What happened once has yet to end,
Since the cards were put down,
And the evening cocoa drained,
Around the stove at the Sergeants Mess.
Turn in lads. Tomorrow is another day.
Another training run across to Ireland
And back across the steel-grey sea
To Cumberland, coasting home to Millom.
Touch Douglas on Man, on to Slieve Donard
Across the steel-grey sea and its mists
Up to sight Belfast and back to St Bees
Ahead Scafell and down to Black Combe.
Vince, you are the pilot it seems from orders -
It's lucky you played baseball for Buffalo
This is a home run with four bases
So let fly a homer and slide home the Anson.
Rene, you’ll be navigator – we’ll try the new compass.
You are only twenty but you’re smart
I had to laugh after your mother Nolia wrote:
'Unfrozen by the Mounties in Chapleau'.
Joe they have you as the back up pilot.
Maybe we could wing some extra juice
To buzz Michael and the two Marys
Over Clutha’s saintly Celtic Soccer Country.
Tom you’ll be there as the radio crackles.

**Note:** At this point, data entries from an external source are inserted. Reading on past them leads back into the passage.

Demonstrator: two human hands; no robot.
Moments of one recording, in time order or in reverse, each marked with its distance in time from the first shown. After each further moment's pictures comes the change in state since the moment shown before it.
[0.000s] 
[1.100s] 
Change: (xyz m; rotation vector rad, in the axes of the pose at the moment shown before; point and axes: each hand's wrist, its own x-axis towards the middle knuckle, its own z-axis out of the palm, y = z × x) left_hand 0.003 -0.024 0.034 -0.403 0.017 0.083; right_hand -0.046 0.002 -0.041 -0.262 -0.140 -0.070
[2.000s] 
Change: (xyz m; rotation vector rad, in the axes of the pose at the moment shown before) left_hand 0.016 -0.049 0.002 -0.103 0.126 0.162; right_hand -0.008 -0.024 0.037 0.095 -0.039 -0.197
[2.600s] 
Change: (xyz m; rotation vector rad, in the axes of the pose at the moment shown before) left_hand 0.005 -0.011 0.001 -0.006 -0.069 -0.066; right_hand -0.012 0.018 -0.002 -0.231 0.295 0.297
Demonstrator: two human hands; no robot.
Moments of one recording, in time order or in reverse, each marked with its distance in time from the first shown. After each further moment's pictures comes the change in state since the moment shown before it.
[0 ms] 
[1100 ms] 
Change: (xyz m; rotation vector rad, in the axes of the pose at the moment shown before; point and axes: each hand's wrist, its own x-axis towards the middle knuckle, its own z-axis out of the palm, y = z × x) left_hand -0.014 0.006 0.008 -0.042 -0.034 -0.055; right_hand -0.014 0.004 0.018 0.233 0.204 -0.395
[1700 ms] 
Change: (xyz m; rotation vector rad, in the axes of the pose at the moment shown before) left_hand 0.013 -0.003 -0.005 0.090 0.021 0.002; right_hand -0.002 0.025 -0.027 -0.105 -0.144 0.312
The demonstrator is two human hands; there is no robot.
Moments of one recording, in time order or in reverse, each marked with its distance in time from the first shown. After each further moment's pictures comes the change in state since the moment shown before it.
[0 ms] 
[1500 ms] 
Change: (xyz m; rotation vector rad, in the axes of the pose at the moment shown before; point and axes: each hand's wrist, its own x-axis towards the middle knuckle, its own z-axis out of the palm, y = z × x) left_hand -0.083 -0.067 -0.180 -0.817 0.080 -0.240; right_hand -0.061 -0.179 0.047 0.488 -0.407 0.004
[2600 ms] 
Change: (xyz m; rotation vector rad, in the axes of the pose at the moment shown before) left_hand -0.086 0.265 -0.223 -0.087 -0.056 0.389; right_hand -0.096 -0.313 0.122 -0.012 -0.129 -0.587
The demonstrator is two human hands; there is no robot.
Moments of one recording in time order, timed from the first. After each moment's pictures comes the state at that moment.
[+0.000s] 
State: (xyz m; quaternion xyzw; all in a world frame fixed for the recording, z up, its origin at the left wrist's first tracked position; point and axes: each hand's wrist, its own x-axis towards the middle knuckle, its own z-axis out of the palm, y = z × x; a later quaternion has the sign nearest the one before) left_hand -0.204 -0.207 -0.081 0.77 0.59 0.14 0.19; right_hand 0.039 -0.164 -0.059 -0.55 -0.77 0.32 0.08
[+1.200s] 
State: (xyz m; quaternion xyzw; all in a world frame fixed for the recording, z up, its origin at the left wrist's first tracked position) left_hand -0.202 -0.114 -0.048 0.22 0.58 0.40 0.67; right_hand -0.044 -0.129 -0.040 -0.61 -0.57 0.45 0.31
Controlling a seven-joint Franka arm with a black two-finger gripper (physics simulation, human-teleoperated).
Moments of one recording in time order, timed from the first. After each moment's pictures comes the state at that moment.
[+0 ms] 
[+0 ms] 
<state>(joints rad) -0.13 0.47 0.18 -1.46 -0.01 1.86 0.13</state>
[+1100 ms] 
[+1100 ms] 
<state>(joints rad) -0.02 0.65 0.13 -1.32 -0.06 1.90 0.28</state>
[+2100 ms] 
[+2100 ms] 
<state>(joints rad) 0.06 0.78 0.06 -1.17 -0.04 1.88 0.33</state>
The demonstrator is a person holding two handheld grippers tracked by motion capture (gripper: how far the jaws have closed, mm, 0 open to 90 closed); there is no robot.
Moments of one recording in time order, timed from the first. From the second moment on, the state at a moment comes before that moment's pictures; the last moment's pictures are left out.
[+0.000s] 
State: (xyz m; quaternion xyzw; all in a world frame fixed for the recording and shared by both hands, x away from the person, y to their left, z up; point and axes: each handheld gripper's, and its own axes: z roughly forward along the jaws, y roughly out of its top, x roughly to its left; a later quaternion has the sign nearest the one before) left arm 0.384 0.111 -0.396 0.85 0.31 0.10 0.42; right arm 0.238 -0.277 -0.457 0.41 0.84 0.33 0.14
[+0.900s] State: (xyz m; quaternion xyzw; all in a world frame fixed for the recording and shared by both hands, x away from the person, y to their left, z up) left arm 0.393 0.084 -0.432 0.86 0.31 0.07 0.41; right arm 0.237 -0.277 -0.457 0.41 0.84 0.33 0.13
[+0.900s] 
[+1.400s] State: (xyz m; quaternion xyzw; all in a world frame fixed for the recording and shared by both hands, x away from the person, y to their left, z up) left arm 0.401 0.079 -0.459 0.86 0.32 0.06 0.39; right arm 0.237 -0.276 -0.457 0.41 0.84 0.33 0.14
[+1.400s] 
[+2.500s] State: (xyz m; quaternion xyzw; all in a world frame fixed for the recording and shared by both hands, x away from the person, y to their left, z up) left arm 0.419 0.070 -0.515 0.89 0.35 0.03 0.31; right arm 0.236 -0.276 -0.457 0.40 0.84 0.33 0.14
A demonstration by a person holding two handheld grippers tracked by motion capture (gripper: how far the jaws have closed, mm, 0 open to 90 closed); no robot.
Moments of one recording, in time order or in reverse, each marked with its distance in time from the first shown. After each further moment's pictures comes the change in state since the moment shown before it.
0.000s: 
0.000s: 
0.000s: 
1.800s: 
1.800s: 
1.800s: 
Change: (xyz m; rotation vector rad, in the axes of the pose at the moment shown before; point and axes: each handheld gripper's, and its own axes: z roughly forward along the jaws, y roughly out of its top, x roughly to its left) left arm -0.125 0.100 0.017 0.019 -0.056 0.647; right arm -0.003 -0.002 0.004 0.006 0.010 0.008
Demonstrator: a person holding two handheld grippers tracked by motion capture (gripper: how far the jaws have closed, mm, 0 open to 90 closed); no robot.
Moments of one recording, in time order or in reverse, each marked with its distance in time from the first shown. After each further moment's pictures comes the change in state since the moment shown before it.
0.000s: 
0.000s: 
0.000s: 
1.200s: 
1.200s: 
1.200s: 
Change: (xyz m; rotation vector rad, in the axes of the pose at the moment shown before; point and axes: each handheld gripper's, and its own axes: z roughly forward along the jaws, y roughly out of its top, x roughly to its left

Dumb bastards, they have nothing to say
And when 'eh up' you turn on the tyke-talk
Let’s hope they too come from the Dales.
As for me, I’m Sunny Jay, Bob's your Uncle -
A thirty-three year old who helped
With the cadets and watched his sixth form
Join the RAF and had to follow.
The Anson is second nature now -
We flew them from Oudtshoorn
Up the railway to Bulawayo:
“I like flying and flying likes me”
A commission delayed - expect no less
As the Avro Lancasters hatch and queue
At Broughton, off the factory lines,
Just down from the graveyard at Blacon.
Fire Dragons feeding on men and boys,
Ready for the Terror Anschlag
To bathe Siegfried in blood
In the straff and flak over Berlin.
One more and another flight tomorrow
Across the broken steel-grey sea
To test a new compass with some runs -
And temper sons staked for the dragons.
I’m a teacher, the thinker, the pipe-smoker –
The Londoner who has to take
The Blitz 'nach hause' but keep the boys safe -
A soft spot under the dragon’s wing.
As I turn in tonight, I watch the stars
And think of my wife who was here
Three short weeks ago in Silecroft -
Black Combe walks, beer at the Miner’s Arms.
We have no son – only a daughter at home,
Who shelters snuggled with Meg and her cigs,
As the streets of Loughton shake and flicker
From the raids of the beasts’ distant kin.
Dear God, keep them safe this night
And at the rising of the sun
Engrave our hopes in what's foreshadowed
As we trace across the steel-grey sea.FOR THE AVRO ANSON CREW KILLED 14 OCTOBER 1943 AT THE BROWS, WHITEHAVEN
Sergeant Vincent James Dunnigan, Pilot, of the Royal Canadian Airforce, aged 26, who was the son of Daniel and Agnes Dunnigan, and the husband of Elizabeth Mary Dunnigan, of Buffalo, New York, U.S.A.
Sergeant, Rene Harold Murphy, Navigator, of the Royal Canadian Airforce, aged 20, who was the son of John Murphy, and of Nolia Murphy, of Chapleau, Ontario, Canada.
Flying Officer (Pilot) Henry Joseph O’Gara, of the Royal Airforce, aged 29, who was the son of Michael and Mary O'Gara of Glasgow and the husband of Mary A. O'Gara of Glasgow
Sergeant Thomas Inman, (Wireless Operator/Air Gunner), of the Royal Airforce, aged 20, who was the son of John Thomas Inman and Violet Inman of Silsden, Yorkshire.
Sergeant Cyril Johnson, (Bomb Aimer/Navigator), aged 33, of the Royal Airforce, who was the son of Harry and Constance Maud Mary Johnson of Lewisham, London and the husband of Mabel ‘Meg’ Johnson [nee Clarke] of Nantwich, Cheshire. Father of Joseph Keith Johnson [born 9 June 1944] and Susan Davina Johnson [born 1936].
NOTE
NOTE
The Commonwealth War Graves Commission Cemetery at Blacon, Chester contains some 460 or so graves - almost all of which are those of airmen. Of the dead, around 19 percent are Polish, 45 percent are Canadian, 14 percent are Australian, and 7 percent are New Zealanders., There is at least one South African. The remaining 15 percent are British [including other Commonwealth]. Sergeants Dunnigan and Murphy are buried at Blacon [Vince Dunnigan was of course American but the stats don't show that].